Stored items from a collection
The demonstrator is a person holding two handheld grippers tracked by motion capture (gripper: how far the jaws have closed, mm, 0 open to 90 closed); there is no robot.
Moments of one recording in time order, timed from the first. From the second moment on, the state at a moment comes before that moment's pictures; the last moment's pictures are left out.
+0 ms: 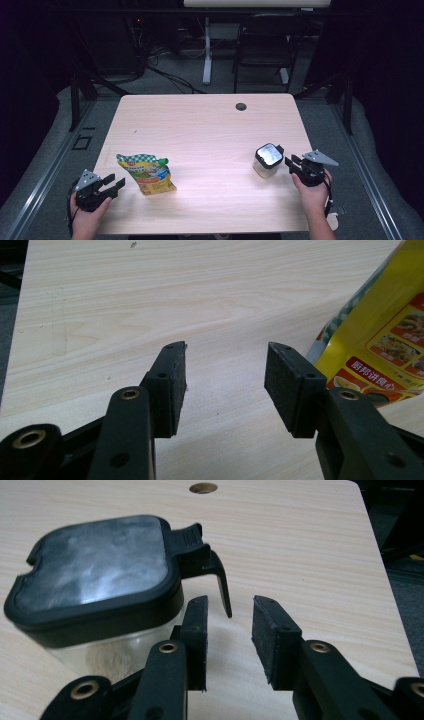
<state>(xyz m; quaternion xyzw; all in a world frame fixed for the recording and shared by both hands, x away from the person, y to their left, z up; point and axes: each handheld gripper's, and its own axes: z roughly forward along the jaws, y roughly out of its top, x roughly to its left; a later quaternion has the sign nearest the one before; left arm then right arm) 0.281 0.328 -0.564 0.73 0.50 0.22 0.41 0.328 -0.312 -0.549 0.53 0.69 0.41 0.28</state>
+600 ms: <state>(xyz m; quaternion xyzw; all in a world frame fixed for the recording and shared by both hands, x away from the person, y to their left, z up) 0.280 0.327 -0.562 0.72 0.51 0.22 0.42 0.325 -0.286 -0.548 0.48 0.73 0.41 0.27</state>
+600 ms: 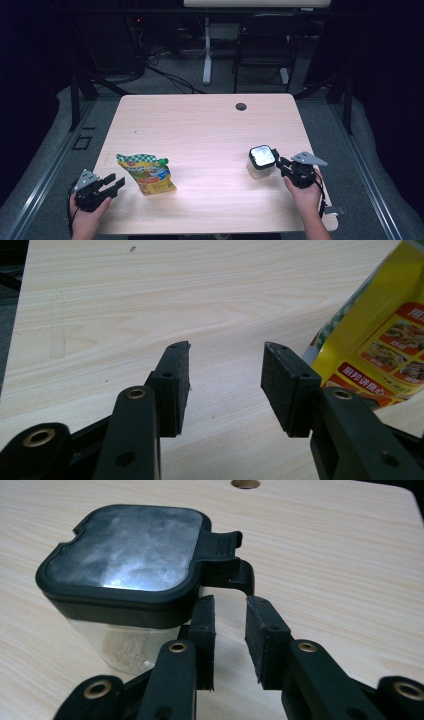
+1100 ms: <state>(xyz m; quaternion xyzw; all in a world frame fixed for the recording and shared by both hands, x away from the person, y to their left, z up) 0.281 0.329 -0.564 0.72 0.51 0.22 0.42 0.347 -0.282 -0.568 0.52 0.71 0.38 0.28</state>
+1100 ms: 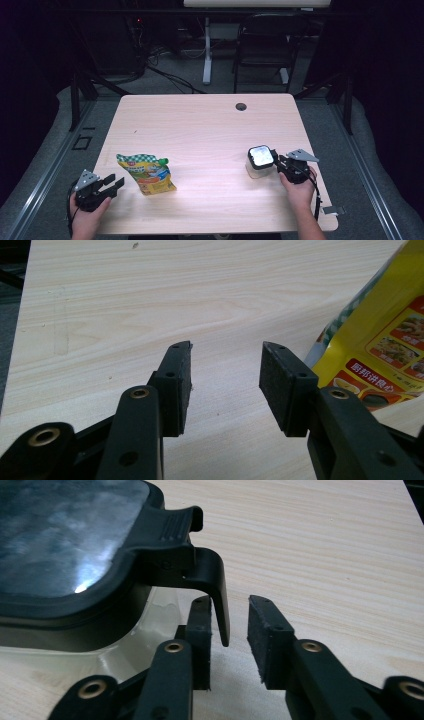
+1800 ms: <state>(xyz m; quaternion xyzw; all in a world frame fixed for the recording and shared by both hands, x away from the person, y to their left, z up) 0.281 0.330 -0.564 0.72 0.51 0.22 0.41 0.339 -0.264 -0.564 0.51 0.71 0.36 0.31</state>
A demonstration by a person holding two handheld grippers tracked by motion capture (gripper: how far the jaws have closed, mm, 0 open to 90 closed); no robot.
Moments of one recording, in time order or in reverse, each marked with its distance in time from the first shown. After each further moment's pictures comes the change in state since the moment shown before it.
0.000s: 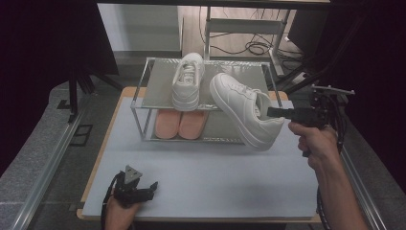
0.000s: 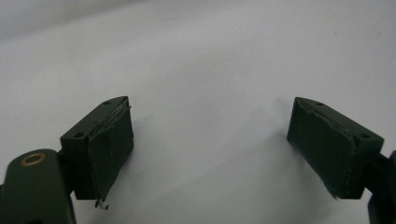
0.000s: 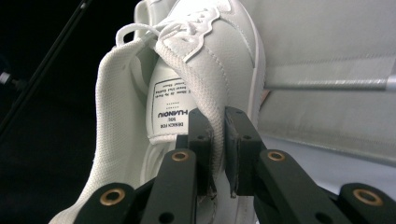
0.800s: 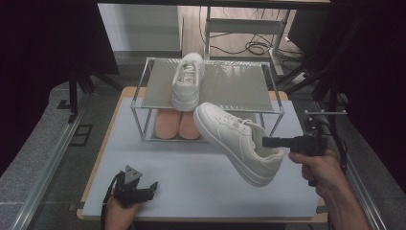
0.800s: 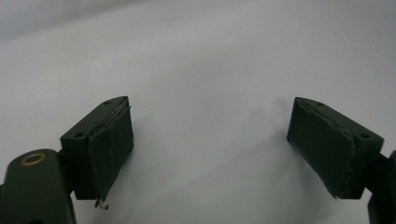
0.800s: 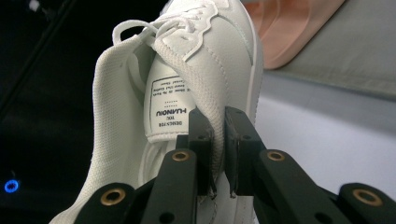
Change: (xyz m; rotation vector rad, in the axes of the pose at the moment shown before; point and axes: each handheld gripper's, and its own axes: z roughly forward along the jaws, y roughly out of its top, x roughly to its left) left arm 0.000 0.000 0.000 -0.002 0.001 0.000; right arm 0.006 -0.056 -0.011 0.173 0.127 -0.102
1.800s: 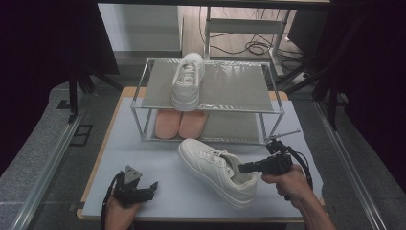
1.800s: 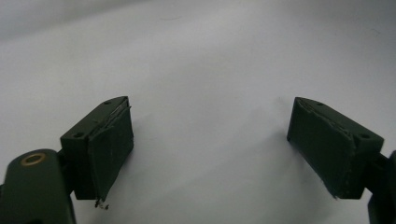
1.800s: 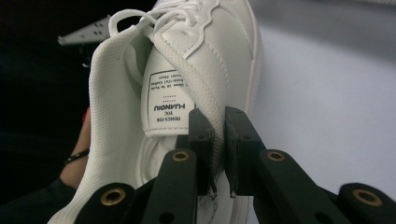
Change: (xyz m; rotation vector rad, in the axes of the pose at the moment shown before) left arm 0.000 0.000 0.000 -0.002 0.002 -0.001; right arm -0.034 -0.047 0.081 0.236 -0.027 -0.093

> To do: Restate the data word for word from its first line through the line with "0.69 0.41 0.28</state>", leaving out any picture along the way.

> Result:
The demonstrator is a person holding two handheld grippers tracked by motion capture (gripper: how far the jaws have closed, mm, 0 open to 90 closed); there is no robot.
Moments of one recording in time order, timed from the first. From the second moment on, the state at a moment comes before that moment's pictures; the last moment's pictures are left out.
+0 ms: 
<state>(xyz m; quaternion xyzw; all in a world frame fixed for the recording and shared by both hands, x away from the person, y to their left, z up; point and axes: each handheld gripper's, and its own axes: z roughly forward along the jaws, y roughly out of its top, x roughly to its left; a later quaternion has the sign nearest the one before; left arm then right arm) 0.281 0.328 -0.564 0.73 0.50 0.22 0.41 0.328 -0.312 -0.549 0.53 0.69 0.41 0.28</state>

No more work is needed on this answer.